• _To do_
Wherever the word "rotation" turns up in a line of the entries, copy that line.

-- Given data follows --

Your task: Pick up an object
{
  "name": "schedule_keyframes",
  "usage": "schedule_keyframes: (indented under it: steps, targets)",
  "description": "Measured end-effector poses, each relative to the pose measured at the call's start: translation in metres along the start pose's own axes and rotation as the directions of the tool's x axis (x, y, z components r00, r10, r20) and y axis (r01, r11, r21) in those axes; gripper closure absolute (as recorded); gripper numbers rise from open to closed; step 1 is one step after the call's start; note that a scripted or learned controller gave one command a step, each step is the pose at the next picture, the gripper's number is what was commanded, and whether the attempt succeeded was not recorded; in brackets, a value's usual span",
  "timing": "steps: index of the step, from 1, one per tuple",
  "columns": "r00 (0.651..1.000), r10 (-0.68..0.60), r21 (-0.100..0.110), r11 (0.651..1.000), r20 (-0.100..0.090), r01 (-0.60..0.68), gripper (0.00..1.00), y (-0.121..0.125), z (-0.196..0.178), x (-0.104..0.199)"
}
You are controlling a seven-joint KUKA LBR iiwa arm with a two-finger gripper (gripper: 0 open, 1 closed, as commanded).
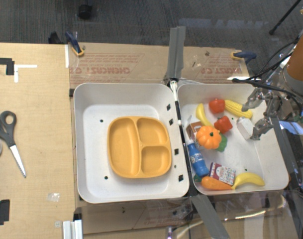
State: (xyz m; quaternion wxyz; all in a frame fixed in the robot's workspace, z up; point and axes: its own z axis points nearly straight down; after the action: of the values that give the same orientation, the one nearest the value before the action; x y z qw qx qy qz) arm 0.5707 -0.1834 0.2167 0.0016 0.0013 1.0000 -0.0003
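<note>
While I'm watching from the feed, the biggest thing in view is the wooden bench (32, 133), with a strip of cardboard (121, 63) taped along the back. On it sit the two white bins side by side: the left bin (86, 148) carries a yellow divided plate (140, 147) sitting pretty much in the middle, three compartments, nothing in them.

The right bin (270, 168) is where all the clutter is. Near the back there's a corn cob (238, 108) lying beside a small tomato (217, 105), and a red pepper (223, 124) just in front of those. A banana (202, 115) curves along the left side, next to a brown packet (193, 131). A little pumpkin (209, 136) sits touching something green (222, 143). Below that a blue bottle (196, 159) runs along the left wall, then a carrot (216, 184), a small red carton (222, 174) and a second banana (248, 179) all bunched in the front corner.

The arm (296, 68) comes in from the right, and the gripper (257, 116) hangs over the right side of that bin, just beside the corn. Its fingers (260, 129) stand apart with nothing between them. The floor of the bin right under it looks bare; the nearest toys are the corn and pepper to its left.

Off on the bench's left edge lie scissors (9, 138), well apart from everything.
</note>
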Motion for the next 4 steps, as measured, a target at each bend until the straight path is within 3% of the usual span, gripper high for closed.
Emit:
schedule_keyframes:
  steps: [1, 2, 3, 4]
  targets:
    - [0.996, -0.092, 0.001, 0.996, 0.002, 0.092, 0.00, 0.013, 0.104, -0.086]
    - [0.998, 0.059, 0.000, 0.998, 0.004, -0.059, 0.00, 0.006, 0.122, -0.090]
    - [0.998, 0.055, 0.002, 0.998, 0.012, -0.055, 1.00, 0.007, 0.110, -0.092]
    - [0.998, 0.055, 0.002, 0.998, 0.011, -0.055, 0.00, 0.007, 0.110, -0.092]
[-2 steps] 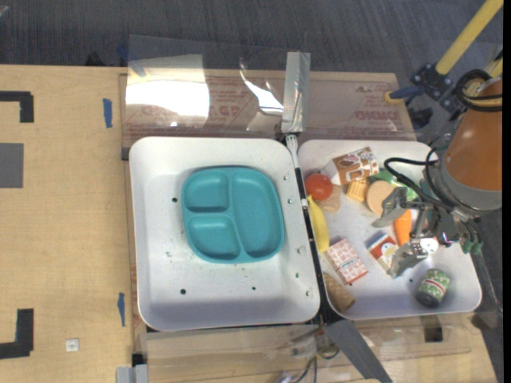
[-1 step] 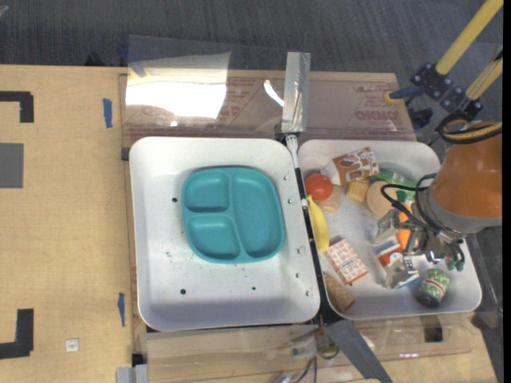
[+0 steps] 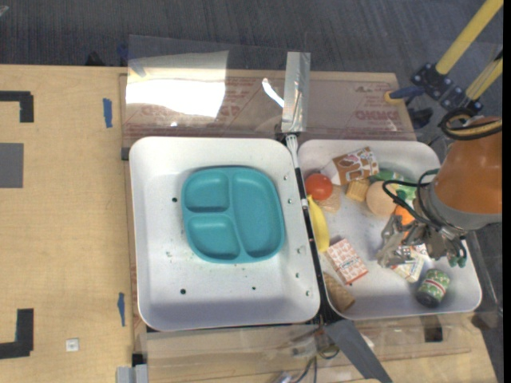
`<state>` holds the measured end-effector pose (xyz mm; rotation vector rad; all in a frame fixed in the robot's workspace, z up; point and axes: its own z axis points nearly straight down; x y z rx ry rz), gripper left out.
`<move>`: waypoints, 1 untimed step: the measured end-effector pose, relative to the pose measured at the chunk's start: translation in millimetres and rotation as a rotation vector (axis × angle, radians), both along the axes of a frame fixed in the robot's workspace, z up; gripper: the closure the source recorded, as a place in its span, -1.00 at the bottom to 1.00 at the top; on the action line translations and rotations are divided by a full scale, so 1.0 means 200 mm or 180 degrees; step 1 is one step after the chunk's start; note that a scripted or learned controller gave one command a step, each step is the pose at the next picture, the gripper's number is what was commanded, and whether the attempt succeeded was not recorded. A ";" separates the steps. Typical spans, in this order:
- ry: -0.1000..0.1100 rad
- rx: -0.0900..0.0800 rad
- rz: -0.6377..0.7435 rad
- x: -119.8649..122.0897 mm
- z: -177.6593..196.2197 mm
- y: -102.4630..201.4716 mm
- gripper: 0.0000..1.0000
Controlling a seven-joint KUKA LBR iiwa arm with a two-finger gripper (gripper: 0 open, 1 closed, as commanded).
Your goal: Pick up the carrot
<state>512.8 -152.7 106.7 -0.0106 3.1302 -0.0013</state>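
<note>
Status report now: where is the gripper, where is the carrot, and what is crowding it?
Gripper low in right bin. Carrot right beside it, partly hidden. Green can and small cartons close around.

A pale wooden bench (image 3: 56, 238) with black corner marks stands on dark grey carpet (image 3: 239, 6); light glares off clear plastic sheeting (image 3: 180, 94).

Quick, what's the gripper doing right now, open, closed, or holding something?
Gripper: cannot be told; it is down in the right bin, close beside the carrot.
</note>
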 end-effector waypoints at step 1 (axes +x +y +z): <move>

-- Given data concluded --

• _Solution_
  "description": "Measured end-effector poses, each relative to the pose measured at the call's start: translation in metres along the start pose's own axes and rotation as the directions of the tool's x axis (x, y, z components r00, r10, r20) and y axis (r01, r11, r21) in those axes; gripper closure absolute (as recorded); gripper numbers rise from open to closed; step 1 is one step after the call's start; note that a scripted or learned controller gave one command a step, each step is the pose at the next picture, the gripper's number is what was commanded, and whether the attempt succeeded was not recorded; in brackets, a value's usual span",
`<state>` holds the measured end-effector pose (xyz mm; rotation vector rad; all in a frame fixed in the robot's workspace, z up; point and axes: its own z axis points nearly straight down; x y z rx ry rz), gripper left out.
`<move>`: waypoints, 1 untimed step: the measured end-effector pose, relative to the pose measured at the chunk's start: translation in millimetres and rotation as a rotation vector (axis × angle, radians), both along the axes of a frame fixed in the robot's workspace, z up; gripper: the closure the source recorded, as a place in its span, -1.00 at the bottom to 1.00 at the top; on the action line translations and rotations are divided by a full scale, so 1.0 means 200 mm or 180 degrees; step 1 is one step after the chunk's start; note that a scripted or learned controller gave one command a step, each step is the pose at the next picture, the gripper's number is what was commanded, and whether the attempt succeeded was not recorded. A ";" separates the steps. Typical spans, in this order:

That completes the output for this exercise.